- **ASSIGNMENT**
The entries shown below are to be printed in full, unaltered.

- **Records from a data source**
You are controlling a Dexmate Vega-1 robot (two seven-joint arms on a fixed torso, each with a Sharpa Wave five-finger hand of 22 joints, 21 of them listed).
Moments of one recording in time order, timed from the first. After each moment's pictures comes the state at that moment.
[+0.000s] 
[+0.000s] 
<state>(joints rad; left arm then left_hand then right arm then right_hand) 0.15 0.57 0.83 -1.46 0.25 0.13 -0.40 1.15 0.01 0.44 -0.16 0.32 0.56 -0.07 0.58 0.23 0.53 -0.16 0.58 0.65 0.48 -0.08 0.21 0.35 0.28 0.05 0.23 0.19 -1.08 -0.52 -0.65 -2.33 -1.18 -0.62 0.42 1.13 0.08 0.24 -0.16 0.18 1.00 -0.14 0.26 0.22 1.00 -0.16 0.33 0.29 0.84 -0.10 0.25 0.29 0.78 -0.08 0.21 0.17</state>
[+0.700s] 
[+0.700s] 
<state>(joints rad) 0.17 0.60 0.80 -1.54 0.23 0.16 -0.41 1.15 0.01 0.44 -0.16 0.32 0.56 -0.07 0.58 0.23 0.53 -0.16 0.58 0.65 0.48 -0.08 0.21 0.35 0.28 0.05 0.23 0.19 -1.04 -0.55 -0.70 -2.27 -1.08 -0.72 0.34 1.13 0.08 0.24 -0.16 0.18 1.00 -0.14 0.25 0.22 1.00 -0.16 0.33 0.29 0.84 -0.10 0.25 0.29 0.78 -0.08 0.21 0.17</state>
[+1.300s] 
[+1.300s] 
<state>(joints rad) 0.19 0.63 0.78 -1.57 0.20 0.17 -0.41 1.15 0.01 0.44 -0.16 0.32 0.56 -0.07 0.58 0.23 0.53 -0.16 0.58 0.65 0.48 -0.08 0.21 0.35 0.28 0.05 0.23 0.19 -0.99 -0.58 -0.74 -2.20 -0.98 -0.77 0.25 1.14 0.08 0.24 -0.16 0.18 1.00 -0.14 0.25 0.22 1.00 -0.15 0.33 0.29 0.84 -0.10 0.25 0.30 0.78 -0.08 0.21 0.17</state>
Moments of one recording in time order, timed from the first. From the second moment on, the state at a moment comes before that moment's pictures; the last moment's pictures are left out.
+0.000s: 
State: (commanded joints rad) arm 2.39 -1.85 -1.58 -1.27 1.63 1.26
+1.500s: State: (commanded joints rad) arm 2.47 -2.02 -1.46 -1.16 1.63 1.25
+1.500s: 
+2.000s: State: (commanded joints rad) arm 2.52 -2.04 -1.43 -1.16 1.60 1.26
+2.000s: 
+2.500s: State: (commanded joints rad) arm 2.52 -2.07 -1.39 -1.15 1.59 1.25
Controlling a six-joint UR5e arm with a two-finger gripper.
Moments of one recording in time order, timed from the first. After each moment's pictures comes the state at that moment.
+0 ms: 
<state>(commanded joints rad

- **RESULT OF THIS EXERCISE**
You are controlling a Dexmate Vega-1 robot (two seven-joint arms on a fixed torso, each with a Sharpa Wave five-finger hand of 22 joints, 21 of them listed).
Moments of one recording in time order, timed from the first. After each moment's pictures comes the state at that moment.
[+0.000s] 
[+0.000s] 
<state>(joints rad; left arm then left_hand then right arm then right_hand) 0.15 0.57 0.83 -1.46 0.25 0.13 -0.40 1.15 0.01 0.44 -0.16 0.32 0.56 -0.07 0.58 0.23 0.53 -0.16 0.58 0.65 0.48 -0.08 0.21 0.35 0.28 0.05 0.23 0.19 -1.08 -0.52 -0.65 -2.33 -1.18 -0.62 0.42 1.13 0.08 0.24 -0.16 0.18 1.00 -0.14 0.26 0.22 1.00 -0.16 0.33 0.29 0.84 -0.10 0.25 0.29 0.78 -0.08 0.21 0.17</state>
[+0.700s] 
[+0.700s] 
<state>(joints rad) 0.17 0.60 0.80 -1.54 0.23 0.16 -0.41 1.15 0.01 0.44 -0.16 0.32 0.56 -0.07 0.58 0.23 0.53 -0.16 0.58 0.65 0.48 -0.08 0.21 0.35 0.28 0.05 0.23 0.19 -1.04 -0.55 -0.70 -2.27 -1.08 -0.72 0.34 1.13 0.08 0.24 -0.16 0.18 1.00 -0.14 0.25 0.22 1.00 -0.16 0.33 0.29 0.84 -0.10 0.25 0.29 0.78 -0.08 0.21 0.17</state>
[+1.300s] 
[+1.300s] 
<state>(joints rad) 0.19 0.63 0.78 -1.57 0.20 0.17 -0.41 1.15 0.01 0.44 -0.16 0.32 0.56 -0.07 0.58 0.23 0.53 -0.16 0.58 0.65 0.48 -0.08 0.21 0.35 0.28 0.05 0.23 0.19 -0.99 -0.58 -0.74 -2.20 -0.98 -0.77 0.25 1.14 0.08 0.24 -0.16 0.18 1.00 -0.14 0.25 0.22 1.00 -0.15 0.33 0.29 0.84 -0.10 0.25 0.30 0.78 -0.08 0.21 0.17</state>
Moments of one recording in time order, timed from the first. From the second moment on, the state at a moment comes before that moment's pictures; the last moment's pictures are left out.
+0.000s: 
State: (commanded joints rad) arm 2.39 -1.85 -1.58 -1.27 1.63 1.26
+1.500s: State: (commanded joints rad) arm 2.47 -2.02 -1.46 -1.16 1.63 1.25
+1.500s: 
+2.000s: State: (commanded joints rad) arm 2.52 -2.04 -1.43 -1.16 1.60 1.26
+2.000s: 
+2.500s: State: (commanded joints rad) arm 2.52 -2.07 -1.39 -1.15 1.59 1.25
Controlling a six-joint UR5e arm with a two-finger gripper.
Moments of one recording in time order, timed from the first. After each moment's pictures comes the state at that moment.
+0 ms: 
<state>(commanded joints rad

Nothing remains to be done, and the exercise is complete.